── INPUT DATA ──

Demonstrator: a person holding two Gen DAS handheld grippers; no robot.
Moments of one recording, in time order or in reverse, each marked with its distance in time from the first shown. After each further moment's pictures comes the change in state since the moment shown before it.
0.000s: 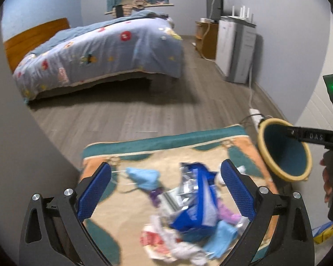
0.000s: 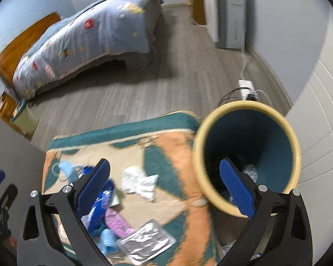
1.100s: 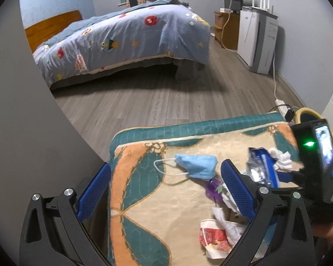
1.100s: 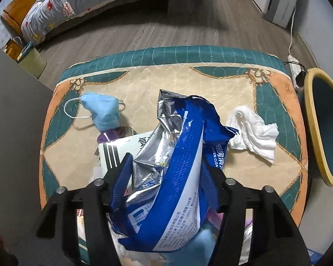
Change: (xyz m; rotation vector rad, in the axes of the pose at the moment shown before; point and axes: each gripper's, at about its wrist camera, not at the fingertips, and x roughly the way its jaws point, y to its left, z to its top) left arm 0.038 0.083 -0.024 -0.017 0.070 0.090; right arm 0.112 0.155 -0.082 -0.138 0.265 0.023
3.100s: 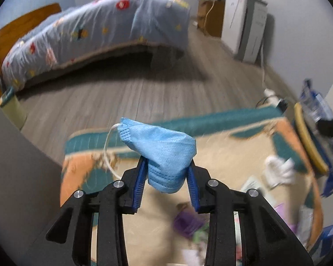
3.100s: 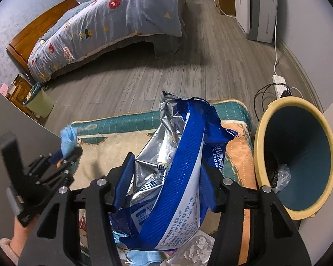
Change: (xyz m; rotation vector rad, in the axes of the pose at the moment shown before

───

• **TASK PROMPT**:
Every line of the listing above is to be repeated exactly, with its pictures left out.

• **RESPONSE**:
Demonstrator: a person holding two Gen DAS handheld grippers; no robot.
Moments of one recording, in time order or in reverse, each marked with its distance in time from the first shown. After each further moment's pictures comes the change in state since the moment shown before it.
0.000s: 
0.000s: 
1.100s: 
1.100s: 
Change: (xyz m; rotation vector rad, in the axes of the pose at the moment shown before; point and axes: each gripper's, at about its wrist camera, not at the fingertips, and x roughly the way its jaws point, y to its left, z to its top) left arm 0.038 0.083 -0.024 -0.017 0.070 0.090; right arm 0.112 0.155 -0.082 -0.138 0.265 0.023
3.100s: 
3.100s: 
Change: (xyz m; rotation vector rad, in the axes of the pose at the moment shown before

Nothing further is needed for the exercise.